Navigate to the Application Insights instance associated with your APIM service and use Kusto queries against the customMetrics table to analyze token usage per request.

Expand this section to view the solution

To test the API, select Azure OpenAI API from the list of APIs on your API Management service’s APIs page.

Select the Test tab, then select the Creates a completion for the chat message endpoint.
On the Creates a completion for the chat message page, enter the following under Template parameters:
1. deployment-id: Enter “gpt-4o”
2. api-version: Enter “2024-06-01”

Scroll down to the Request body section, ensure Raw is selected, and paste the following into the text box.

 {
     "messages":[
         {"role": "system", "content": "You are a sarcastic unhelpful assistant."},
         {"role": "user", "content": "Tell me a story about AI."}
     ]
 }

Screenshot of the Request body section, with the Raw radio button highlighted and the message body above highlighted in the body textbox.

Select Send at the bottom of the page.
Scroll to the page’s HTTP response section and review the output on the Message tab.
1. In the headers, locate and review the consumed-tokens and remaining-tokens headers added by your token limiting policy.
2. In the response body JSON, locate the “usage” element appended to the response. This element provides token usage data to help you monitor and manage your Azure OpenAI API consumption. It includes the number of tokens used for the completion and prompt and the total token consumption.
```
  "usage": {
      "completion_tokens": 161,
      "prompt_tokens": 28,
      "total_tokens": 189
  }
```

Next, select Send several times rapidly until you see an HTTP response containing a 429 Too Many Requests status code.

The response header will look similar to the following:

 HTTP/1.1 429 Too Many Requests
 content-length: 85
 content-type: application/json
 date: Tue, 17 Sep 2024 00:05:47 GMT
 remaining-tokens: 0
 request-context: appId=cid-v1:28064454-b368-42b8-a293-4e597441f43f
 retry-after: 55
 vary: Origin

The response body will contain the following:

 {
     "statusCode": 429,
     "message": "Token limit is exceeded.

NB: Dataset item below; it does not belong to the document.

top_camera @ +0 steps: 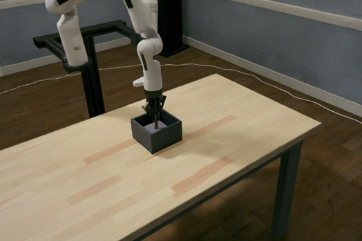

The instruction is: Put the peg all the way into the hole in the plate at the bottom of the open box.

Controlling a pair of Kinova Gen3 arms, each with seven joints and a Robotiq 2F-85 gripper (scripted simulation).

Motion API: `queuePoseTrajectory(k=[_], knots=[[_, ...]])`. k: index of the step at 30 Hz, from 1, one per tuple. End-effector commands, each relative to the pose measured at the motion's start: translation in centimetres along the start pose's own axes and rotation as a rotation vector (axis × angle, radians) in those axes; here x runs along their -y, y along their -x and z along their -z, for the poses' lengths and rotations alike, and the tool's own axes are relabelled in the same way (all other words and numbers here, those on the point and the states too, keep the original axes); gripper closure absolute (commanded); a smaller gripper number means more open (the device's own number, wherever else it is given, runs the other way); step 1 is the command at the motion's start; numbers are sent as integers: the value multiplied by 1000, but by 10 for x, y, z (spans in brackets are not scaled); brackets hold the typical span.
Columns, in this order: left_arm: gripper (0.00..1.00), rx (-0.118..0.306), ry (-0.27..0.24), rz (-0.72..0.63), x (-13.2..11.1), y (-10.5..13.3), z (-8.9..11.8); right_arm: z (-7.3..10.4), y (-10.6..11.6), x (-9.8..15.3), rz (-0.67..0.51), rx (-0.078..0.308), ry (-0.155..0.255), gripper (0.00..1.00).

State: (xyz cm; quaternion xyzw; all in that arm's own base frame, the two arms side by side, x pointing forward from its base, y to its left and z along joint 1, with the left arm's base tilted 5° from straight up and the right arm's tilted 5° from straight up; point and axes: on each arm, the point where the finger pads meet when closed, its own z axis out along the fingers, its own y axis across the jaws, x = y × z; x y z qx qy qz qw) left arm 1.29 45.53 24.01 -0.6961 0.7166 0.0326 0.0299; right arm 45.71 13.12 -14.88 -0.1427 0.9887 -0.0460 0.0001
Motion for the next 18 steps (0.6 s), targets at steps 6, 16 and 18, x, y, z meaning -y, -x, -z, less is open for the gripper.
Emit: queuePoseTrajectory(k=[6,16,18], knots=[[2,2,0,0,0,0,1,-4,1,0,0,2,0,903],[2,2,0,0,0,0,1,-13,1,0,0,2,0,903],[2,2,0,0,0,0,1,-15,1,0,0,2,0,903]])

Try again in 55 seconds."
 }

To view the output of your token emitting policy, you will use Application Insights.

From your API Management service in the Azure portal, expand the Monitoring menu and select Application Insights, then select your Application Insights instance from the list.
On the Application Insights page, expand the Monitoring menu and select Logs.

On the Logs page, execute the following Kusto query to look for records in the customMetrics table:

  customMetrics
  | where timestamp > ago(1h)
  | where name in ('Completion Tokens', 'Prompt Tokens', 'Total Tokens')
  | extend
      ItemId = substring(itemId, 24),
      ApiId = tostring(customDimensions['API ID']),
      ClientIpAddress = tostring(customDimensions['Client IP address'])
  | summarize
      CompletionTokens = sumif(value, name == 'Completion Tokens'),
      PromptTokens = sumif(value, name == 'Prompt Tokens'),
      TotalTokens = sumif(value, name == 'Total Tokens')
      by ItemId, ApiId, ClientIpAddress

The results panel of the above query is displayed, showing token usage by ItemId, ApiId, and ClientIpAddress.

You can also visualize token consumption using a chart with the following Kusto query:

 customMetrics
 | where timestamp > ago(1h)
 | where name in ('Completion Tokens', 'Prompt Tokens', 'Total Tokens')
 | extend ItemId = substring(itemId, 24)
 | summarize TokenCount = sum(value) by ItemId, name
 | order by ItemId
 | render barchart with (kind=stacked)

Screenshot of the stacked bar chart produced by the above Kusto query, showing token usage by ItemId.